From my stove, I listen sometimes as the patrons talk about my stew. They often suggest how to improve it; at other times, they complain outright over its quality. I am busy enough in the kitchen that their remarks may affect me as I cook and I would not know it. I attend to only one thing at a time; I haven't much mind for indirect suggestion, I don't think. On the other hand, I admit I have tried to cook in a new way or two based on things I overheard the patrons say. Whether I do anything significant or not when I try, I find when sampling the pot that the food never tastes too much different, nor do I hear the patrons receive it with any more than their usual praise or disfavor. It may be that they have thought differently of the food and just do not speak up. Or I may not hear them say as much, thanks to my bad ears or my constant motion at the stove. Perhaps too, my tongue does not catch some subtleties of flavor in the stew when I try to judge. (When you have eaten from the stuff as long as I have, it often just tastes the same.) I do not trouble much to explain my failure. In the end, I believe what matters in cooking is the stir of the ladle and the heat firing under my pot's bottom. Taste will speak to who has it and when.
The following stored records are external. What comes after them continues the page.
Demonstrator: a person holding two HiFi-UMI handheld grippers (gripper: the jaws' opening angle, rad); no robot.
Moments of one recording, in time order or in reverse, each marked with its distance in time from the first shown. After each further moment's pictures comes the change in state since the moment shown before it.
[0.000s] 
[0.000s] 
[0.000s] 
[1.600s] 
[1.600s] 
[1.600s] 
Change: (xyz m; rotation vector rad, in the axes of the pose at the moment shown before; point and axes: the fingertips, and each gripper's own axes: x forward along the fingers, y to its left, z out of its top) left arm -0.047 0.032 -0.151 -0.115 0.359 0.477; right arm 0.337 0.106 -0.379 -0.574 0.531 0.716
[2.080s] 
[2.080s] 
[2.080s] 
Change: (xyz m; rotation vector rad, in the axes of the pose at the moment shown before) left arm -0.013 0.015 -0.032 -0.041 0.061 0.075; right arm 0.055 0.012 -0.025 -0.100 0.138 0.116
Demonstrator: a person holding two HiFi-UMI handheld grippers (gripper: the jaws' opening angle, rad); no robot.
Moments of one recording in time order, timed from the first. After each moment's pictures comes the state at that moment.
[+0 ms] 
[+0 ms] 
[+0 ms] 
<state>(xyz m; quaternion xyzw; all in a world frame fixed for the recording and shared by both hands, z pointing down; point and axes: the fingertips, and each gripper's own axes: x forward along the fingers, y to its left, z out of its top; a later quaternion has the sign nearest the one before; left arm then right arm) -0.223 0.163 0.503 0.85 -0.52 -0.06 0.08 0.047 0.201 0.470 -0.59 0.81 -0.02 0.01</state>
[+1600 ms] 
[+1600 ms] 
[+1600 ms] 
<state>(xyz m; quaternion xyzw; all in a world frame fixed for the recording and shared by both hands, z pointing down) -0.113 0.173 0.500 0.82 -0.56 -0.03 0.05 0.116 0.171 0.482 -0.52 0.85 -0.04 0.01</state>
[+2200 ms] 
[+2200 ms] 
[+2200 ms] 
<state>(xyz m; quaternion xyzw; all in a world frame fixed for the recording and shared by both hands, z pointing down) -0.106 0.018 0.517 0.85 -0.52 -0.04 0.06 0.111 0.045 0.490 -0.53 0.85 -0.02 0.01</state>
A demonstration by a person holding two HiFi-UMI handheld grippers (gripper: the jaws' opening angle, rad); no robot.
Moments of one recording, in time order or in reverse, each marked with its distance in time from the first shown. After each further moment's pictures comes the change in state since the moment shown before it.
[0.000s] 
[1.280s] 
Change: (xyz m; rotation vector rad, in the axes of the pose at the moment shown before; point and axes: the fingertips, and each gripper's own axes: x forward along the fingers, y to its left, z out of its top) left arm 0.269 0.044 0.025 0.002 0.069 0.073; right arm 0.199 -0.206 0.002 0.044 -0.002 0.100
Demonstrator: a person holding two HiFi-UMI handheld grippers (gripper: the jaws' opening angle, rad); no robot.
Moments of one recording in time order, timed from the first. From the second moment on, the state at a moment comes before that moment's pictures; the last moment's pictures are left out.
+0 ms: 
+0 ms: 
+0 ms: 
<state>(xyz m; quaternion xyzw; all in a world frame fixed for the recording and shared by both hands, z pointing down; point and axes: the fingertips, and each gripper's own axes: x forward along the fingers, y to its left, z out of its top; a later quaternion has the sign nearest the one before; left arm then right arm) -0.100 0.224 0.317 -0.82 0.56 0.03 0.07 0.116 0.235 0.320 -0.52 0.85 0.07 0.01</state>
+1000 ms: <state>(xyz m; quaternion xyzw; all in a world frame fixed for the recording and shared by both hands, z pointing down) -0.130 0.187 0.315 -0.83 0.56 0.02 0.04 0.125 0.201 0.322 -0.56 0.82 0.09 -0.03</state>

As I cook on, I find I can weary of it. I chop the beef and it all seems so many blocks at the end. I endure rather than enjoy the steam from the pot. I consider then what I am doing here in this diner, toiling as if forever. I never can justify it to myself even when I admit that someone else could cook for the patrons as easily. And since I cannot justify it, I simply go on cooking. I sleep each night by the stove and wake to a fresh, new day at my great pot. The question of why I do it will eat at me when it comes.